===== Input records

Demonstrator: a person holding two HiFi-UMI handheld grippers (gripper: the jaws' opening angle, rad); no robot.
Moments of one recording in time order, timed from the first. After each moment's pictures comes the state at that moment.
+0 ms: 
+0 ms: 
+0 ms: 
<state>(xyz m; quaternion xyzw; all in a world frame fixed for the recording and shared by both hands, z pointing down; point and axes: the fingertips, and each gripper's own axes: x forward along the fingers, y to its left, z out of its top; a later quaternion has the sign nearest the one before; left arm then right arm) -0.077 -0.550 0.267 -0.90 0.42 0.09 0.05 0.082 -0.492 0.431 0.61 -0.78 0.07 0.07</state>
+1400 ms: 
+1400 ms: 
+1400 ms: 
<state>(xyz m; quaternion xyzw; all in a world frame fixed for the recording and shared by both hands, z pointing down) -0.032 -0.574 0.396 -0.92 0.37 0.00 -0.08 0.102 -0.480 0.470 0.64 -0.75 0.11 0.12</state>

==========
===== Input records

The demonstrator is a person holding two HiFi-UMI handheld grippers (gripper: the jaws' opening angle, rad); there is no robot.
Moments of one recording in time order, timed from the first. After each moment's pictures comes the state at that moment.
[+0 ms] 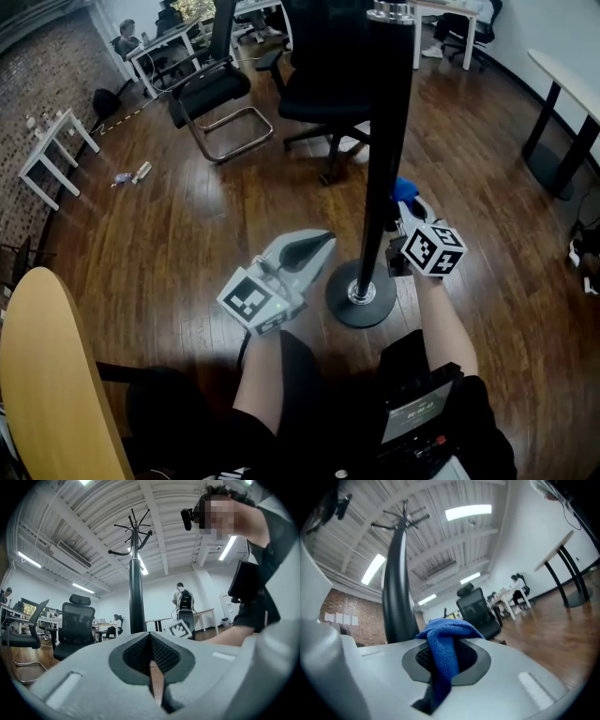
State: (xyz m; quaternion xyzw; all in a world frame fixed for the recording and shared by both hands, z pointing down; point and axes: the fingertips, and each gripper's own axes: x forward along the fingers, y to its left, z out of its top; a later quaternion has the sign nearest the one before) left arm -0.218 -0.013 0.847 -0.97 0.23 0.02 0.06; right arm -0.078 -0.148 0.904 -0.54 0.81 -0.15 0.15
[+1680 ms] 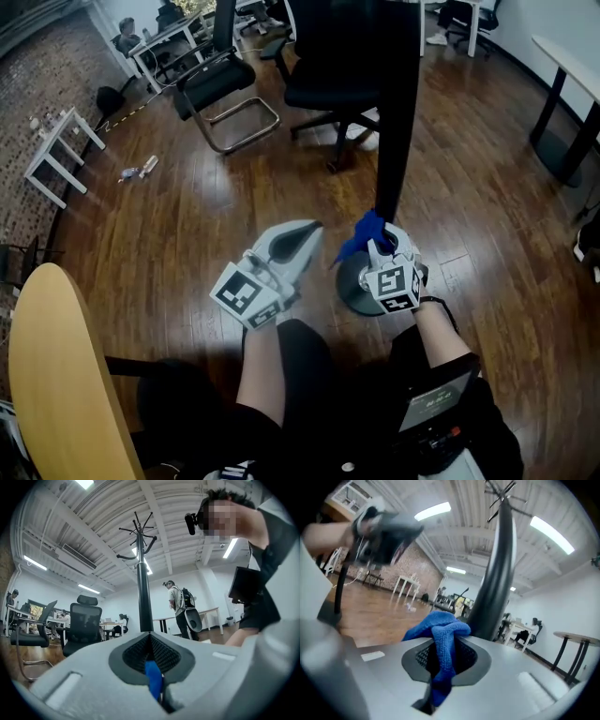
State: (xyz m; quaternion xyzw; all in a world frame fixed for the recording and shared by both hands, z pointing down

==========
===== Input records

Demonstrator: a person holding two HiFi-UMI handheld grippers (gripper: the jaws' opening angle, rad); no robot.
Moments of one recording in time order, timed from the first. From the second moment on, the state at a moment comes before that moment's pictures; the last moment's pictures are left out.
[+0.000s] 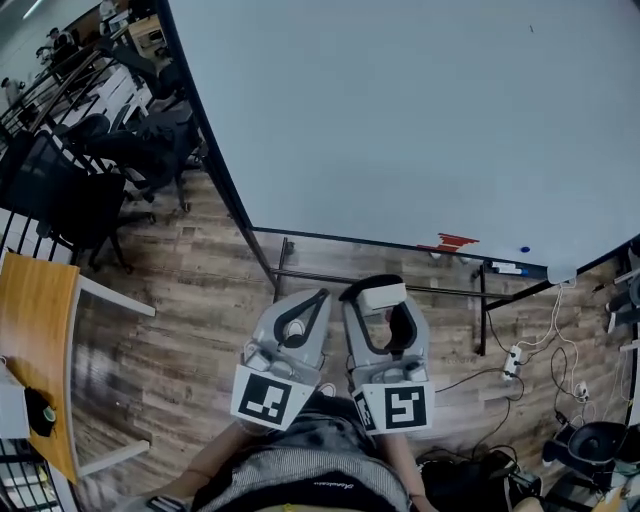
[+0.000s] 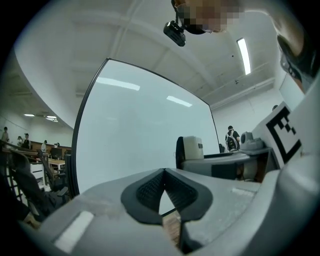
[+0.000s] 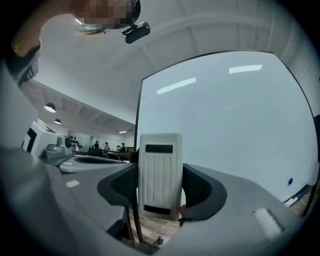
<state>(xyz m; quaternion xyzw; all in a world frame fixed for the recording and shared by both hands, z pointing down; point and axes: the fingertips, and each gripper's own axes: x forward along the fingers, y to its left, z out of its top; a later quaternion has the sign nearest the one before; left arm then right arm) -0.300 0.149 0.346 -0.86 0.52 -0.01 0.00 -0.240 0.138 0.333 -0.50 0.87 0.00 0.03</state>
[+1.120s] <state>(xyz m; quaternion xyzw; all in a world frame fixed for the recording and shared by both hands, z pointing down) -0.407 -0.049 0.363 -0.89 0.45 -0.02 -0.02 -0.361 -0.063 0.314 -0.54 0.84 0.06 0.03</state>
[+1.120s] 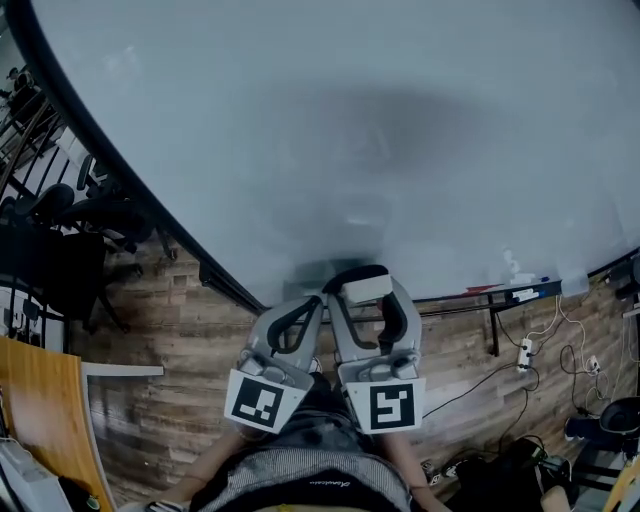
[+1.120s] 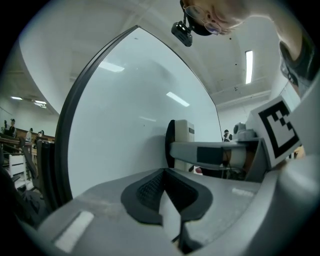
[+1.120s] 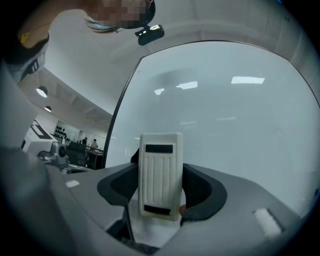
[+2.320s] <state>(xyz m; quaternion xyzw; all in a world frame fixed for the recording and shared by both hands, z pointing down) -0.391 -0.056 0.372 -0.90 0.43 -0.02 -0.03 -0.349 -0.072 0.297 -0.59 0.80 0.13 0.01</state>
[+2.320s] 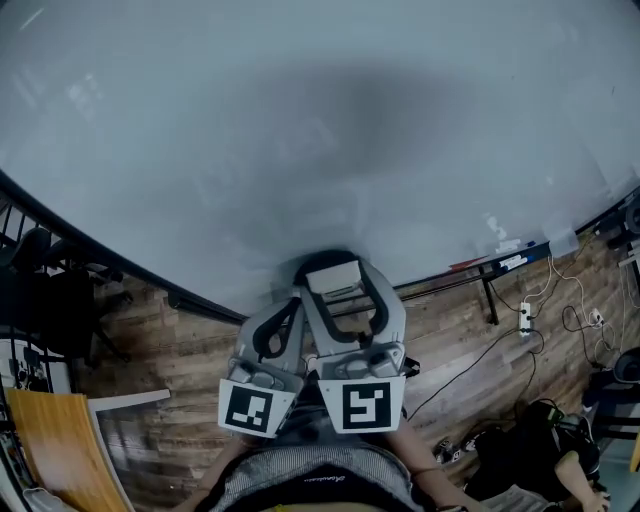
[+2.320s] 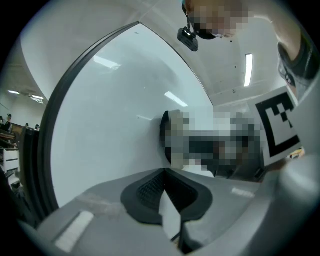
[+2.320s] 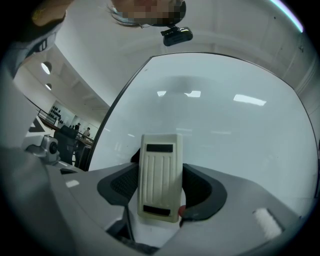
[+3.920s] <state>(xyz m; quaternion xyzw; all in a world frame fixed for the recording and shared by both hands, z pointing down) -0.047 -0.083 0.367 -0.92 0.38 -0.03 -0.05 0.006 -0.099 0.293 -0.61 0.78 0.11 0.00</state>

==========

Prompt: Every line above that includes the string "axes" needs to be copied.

Task solution:
<state>(xyz m; quaternion xyzw; all in a world frame fixed for the recording and shared by both hands, z pointing down; point and axes: the fingertips, and each gripper's own axes: x forward along the fingers, y to its left, z out of its top; a later quaternion has the sign nearest the one before; left arm then right arm) -0.077 -0.550 0.267 -0.90 0.42 0.09 0.05 0.082 -0.492 0.431 0.61 -0.78 0.07 0.07</state>
State: (xyz m; quaternion xyzw; all in a world frame fixed for the recording and shared by both hands, z pointing down; point and axes: the fingertips, and each gripper's own axes: x forward along the fingers, y to its left, z out of its top; a later quaternion has the sign nearest the one before) left arm -0.218 -0.013 0.847 -0.97 0.23 0.02 0.06; right arm -0.078 -0.148 0.904 -0.54 0.81 -0.15 0.15
<state>(xyz m; quaternion xyzw; all in a world frame fixed for the recording and shared by both hands, z pointing down; point and axes: the fingertips, and each gripper's own axes: x forward along the fingers, y to its left, z out of its top; a later quaternion has the sign nearest the one before; left arm then right arm) -0.300 0.149 0.346 -0.86 0.52 -0.01 0.00 -0.240 0.138 0.333 -0.50 0.87 0.00 0.03</state>

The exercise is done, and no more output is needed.